In this AC calorimeter, as is known, the total thickness of the sample 10 and sample holder 21 is made extremely thin compared to the wavelength of the intermittent light, and the sample 10 is attached to the sample holder 21, thermocouples 24, 25, and fixing ring 23. The sample 10 is thermally connected to the heat bath via the heat leak resistance formed in this way, and the magnitude of the heat leak resistance is such that the temperature of the sample 10 does not rise over time due to the heat wave and The value changed in response to changes in . Since selecting the thermal leakage resistance to such a value is a well-known technique for AC calorimeters, a detailed explanation will be omitted.

The optical fiber 20 is connected to the pair of insulating tubes 26, 2.
6, and its tip faced the lower surface of the sample holder 21, so that the sample holder 21 was irradiated with intermittent light from the lower surface.

The thermocouples 24 and 25 are connected to insulating tubes 26 and 2, respectively.
6 and connected to the DC amplifier 12 and lock-in amplifier 13.

In FIG. 1, 27 is an electric furnace serving as a heat bath;
8 is a temperature controller. Next, to explain its operation, the sample 10 is heated to a predetermined temperature in an electric furnace 27 controlled by a temperature controller 28, and is also heated by intermittent light emitted from a light source 16 via a chopper 19 and an optical fiber 20. Ru.

Thus, the weight of the sample 10 at that temperature is measured by the thermobalance device 1 and recorded on the recorder 6. The temperature of the sample 10 at this time is detected by the thermocouple 24, and its output is amplified by the DC amplifier 12 via the cold junction 29 and recorded on the recorder 6. Further, an AC temperature change component of the sample 10 is detected by a thermocouple 25, and its output is amplified by a lock-in amplifier 13 and recorded in a recorder 6.

The lock-in amplifier 13 includes a phototransistor 30 that is irradiated with intermittent light obtained from a chopper 19.
The output of the chipper is used as a reference signal, and only input signals with the same frequency and phase as the chopper frequency are accepted, so there is little error. Temperature changes of 1/100°C can be measured with an accuracy of 1%, and the temperature resolution is 1. It's 1 in 10,000.

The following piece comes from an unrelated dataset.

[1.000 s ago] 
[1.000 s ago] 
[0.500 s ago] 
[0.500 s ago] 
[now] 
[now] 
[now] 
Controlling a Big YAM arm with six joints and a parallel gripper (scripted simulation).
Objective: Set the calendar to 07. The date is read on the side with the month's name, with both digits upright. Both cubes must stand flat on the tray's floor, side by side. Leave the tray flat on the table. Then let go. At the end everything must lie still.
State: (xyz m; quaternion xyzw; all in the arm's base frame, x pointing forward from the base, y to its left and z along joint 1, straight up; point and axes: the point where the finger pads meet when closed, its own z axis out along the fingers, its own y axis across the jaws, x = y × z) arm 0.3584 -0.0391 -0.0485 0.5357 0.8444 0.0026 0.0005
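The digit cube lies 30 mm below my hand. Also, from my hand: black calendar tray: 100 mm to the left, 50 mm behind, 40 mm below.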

Since only the sample 10 is supported by one end of the beam 2 of the thermobalance device 1, thermogravimetry measurement is less likely to be affected by the buoyancy or convection of the sample 10.

In this way, according to the present invention, a thermobalance device and an AC calorimeter are installed together, and the tip of the optical fiber of the AC calorimeter that guides light for AC-heating the sample is connected to the sample placed in the heat bath. Since the sample support member was placed opposite to the bottom surface and supported by a rod fixed to one end of the beam of the thermobalance device,
It has a higher temperature distribution resolution when measuring heat capacity than a differential scanning calorimeter, and can measure heat capacity with high precision without the baseline drift due to the temperature difference between the sample and standard sample, unlike a differential scanning calorimeter. Of course,
This has the advantage of not impairing the accuracy of the thermogravimetry of the samples simultaneously measured.

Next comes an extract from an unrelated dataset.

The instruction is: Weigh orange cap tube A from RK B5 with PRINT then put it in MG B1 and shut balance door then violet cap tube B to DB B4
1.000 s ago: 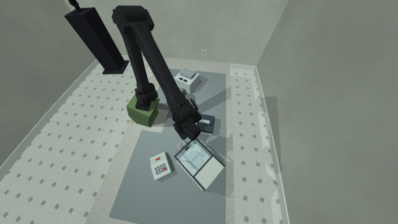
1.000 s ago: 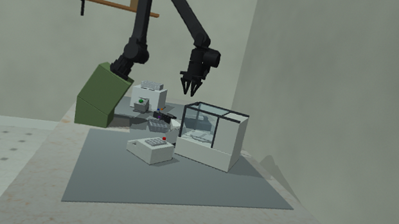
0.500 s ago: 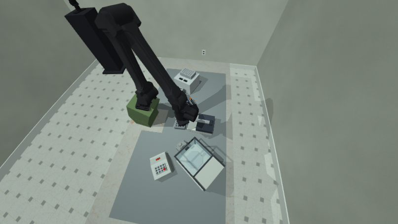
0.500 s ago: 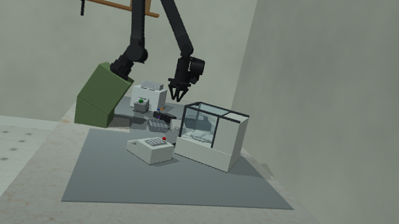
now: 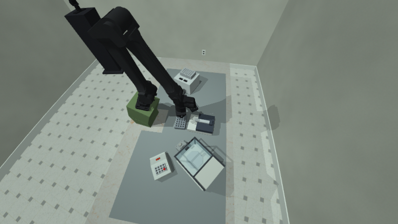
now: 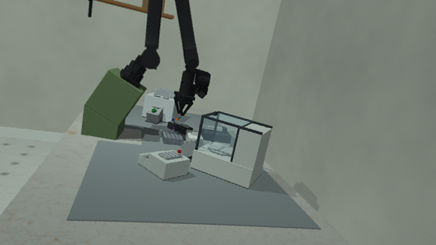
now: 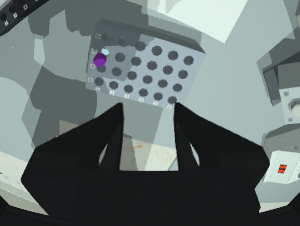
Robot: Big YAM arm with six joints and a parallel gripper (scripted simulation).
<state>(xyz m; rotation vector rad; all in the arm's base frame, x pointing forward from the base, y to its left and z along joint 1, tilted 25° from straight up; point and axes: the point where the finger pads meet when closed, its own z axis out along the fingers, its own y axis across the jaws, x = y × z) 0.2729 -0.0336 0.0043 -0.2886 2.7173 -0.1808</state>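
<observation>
My hand is 110 mm above the tube B, 50 mm to the right of it and 10 mm past it. From my hand the other things lie so: magnet block MG (180 mm to the left, 120 mm below, 60 mm ahead); then spectrophotometer SP (150 mm ahead, 70 mm below, 20 mm to the right); then tube rack RK (120 mm below, 20 mm behind, 10 mm to the left).
</observation>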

[Brief explanation of drawings]

FIG. 1 is a diagram of an apparatus according to one embodiment of the present invention, and FIG.
The figure shows a sectional view taken along the line -- in Fig. 1, Fig. 3 shows a plan view of the sample section, and Fig. 4 shows a surface survey thereof. 1...Thermobalance device, 9...AC calorimeter, 10
... sample, 16... light source, 19... tipper, 20... optical fiber, 21... sample holder, 22... silver paste, 23... fixing ring, 24, 25... fixing ring, 26... insulating tube, 27... electric furnace.

Claims (1)

[Claims] 1 Equipped with a thermobalance device and an AC calorimeter,
The tip of the optical fiber of the AC calorimeter that guides light for AC heating the sample is placed opposite to the lower surface of the sample placed in the heat bath, and the sample support member is
A device for simultaneously measuring heat capacity changes and thermogravimetric changes, characterized in that it is supported by a rod fixed to one end of a beam of a thermobalance device.